Practical Experiment Scenarios
Here are some representative experiment scenarios. For AZ failure simulation, simultaneously stop EC2 instances in a specific AZ and verify that multi-AZ Auto Scaling works correctly. For network latency injection, execute tc (traffic control) commands via SSM to increase network latency on specific instances. This lets you verify whether communication between microservices is correctly handled through timeouts and retries. For RDS failover, execute an Aurora cluster failover and verify that the application automatically reconnects to the new writer endpoint. For Spot instance interruption simulation, simulate the 2-minute interruption notice and verify that the application's graceful shutdown works correctly. Pricing is $0.10 USD per minute of action execution time, so a 5-minute experiment costs $0.50 USD.
FIS Pricing
Fault Injection Simulator is billed by action minutes. Each action minute costs approximately $0.10, so running 10 actions for 30 minutes costs approximately $30. Target resource (EC2, ECS, RDS) charges apply as usual. There are no additional charges for creating and storing experiment templates. For production environment experiments, design them with limited scope and short duration to manage both cost and risk.

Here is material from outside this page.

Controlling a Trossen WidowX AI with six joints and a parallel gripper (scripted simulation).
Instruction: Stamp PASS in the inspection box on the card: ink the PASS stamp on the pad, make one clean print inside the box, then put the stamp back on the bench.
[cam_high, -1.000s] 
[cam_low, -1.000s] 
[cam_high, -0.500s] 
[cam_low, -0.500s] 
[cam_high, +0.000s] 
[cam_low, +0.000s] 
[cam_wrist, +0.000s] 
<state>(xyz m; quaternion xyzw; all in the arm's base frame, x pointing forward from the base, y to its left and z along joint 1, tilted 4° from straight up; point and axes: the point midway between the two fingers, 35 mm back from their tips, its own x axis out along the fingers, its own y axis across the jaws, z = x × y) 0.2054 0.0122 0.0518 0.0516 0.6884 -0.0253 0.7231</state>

Summary - FIS Usage Guidelines
AWS Fault Injection Simulator is a tool that provides chaos engineering as a managed service, enabling safe verification of system fault tolerance. With automatic stopping via stop conditions, permission restrictions via IAM, and gradual experiment expansion, you can practice chaos engineering safely. We recommend starting with EC2 stops and network latency injection in a dev environment, then iterating on a cycle of discovering and improving system weaknesses. By operating under the assumption that failures will inevitably occur and verifying in advance, you can minimize the impact when production failures happen.